Cohorts are useful to determine a grouping of data across a date dimension. For example, how many users remain active n months after initial signup, etc.
We currently support 2 types of input data.
select COHORT(<Date Column>, <Cohort Date Definition>, <Cohort Period Definition>), <Cohort Operation>
group by <Cohort Date>, <Cohort Period>
Note:
Input data needs to be sorted by Date ascending order.

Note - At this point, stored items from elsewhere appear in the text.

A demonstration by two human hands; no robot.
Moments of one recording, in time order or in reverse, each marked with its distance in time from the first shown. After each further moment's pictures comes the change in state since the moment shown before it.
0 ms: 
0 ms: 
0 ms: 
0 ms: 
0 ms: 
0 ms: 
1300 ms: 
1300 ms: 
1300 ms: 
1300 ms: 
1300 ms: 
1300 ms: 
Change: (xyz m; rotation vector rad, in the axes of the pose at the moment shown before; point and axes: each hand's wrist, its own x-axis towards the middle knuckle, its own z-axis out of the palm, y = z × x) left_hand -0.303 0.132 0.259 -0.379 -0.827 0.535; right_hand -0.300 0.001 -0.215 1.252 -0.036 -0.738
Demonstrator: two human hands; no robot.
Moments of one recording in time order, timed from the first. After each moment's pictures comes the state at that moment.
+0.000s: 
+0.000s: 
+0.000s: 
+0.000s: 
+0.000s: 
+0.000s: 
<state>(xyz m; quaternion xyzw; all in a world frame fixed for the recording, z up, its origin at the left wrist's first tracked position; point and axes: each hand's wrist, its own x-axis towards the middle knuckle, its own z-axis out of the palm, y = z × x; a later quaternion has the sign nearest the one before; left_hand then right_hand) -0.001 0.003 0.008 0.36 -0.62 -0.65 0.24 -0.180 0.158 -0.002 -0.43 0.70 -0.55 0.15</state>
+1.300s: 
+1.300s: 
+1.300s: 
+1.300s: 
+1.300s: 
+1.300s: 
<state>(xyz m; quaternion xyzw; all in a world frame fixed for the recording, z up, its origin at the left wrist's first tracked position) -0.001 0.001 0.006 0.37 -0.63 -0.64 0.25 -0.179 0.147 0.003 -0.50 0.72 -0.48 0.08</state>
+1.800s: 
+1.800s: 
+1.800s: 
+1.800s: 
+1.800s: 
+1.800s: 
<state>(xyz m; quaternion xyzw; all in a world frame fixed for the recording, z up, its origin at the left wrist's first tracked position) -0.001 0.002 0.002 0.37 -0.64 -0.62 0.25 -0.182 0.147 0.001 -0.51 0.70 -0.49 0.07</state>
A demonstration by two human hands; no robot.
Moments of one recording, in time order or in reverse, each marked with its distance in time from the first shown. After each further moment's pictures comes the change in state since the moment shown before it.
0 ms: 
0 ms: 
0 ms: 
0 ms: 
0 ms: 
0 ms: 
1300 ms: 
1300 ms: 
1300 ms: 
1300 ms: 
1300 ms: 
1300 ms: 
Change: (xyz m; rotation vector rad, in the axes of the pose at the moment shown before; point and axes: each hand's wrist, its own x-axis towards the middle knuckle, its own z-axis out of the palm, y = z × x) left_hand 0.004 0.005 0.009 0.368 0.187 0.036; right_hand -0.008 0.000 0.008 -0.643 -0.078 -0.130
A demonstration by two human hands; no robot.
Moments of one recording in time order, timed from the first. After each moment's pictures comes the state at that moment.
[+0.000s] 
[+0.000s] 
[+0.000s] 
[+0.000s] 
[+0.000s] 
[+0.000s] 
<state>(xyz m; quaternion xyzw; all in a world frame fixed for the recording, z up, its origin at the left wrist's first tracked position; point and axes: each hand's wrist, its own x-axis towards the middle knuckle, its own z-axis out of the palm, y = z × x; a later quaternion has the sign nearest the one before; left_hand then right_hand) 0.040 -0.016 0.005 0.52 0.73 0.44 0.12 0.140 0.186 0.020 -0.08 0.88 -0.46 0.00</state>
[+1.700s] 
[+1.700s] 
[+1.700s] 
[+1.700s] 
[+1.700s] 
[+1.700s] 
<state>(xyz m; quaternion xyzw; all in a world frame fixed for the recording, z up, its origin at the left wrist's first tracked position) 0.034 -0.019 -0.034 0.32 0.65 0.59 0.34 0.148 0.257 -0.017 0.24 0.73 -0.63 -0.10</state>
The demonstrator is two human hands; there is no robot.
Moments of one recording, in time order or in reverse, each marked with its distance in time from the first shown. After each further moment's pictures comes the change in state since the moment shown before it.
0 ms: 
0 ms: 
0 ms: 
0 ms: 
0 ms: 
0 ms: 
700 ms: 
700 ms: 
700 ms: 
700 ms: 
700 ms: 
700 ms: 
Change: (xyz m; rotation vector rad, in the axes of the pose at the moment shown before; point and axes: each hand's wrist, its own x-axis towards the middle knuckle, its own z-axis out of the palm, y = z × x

Cohort Period returns a number (ie: the period) or a date. Example:
a. 1m: Cohort Period as number
b. (1m): Cohort Period as Date
Example 1: If we already have the cohort date populated
select
cohort(
Transaction Date,
Register Date as Cohort Date,
1m as Cohort Period),
sum(Amount) as Total Amount
Example 2: If we only have transactional events like the following example:
select
cohort(
Transaction Date,
Transaction Date as Cohort Date where Event Type = Sign Up group by User ID,
1m as Cohort Period),
sum(Amount) as Total Amount
where Event Type = Purchase
Example 3: Cohorts can be used in combination with transpose to flatten the result based on date
select
cohort(
Transaction Date,
Transaction Date as Cohort Date where Event Type = Sign Up group by User ID,
1m as Cohort Period),
sum(Amount) as Total Amount
where Event Type = Purchase
group by Cohort Date, Cohort Period;
Example 4: A common cohort is retention in percentage format which can be computed as follows:
select
cohort(
Transaction Date,
Transaction Date as Cohort Date where Event Type = Sign Up group by User ID,
1m as Cohort Period,
Cohort Count),
count(distinct(User ID)) as Retention
where Event Type = Purchase and Cohort Date is not null
group by Cohort Date, Cohort Period;
select Cohort Date, Cohort Period, Cohort Count,
Retention * 100 / Cohort Count as Retention Percent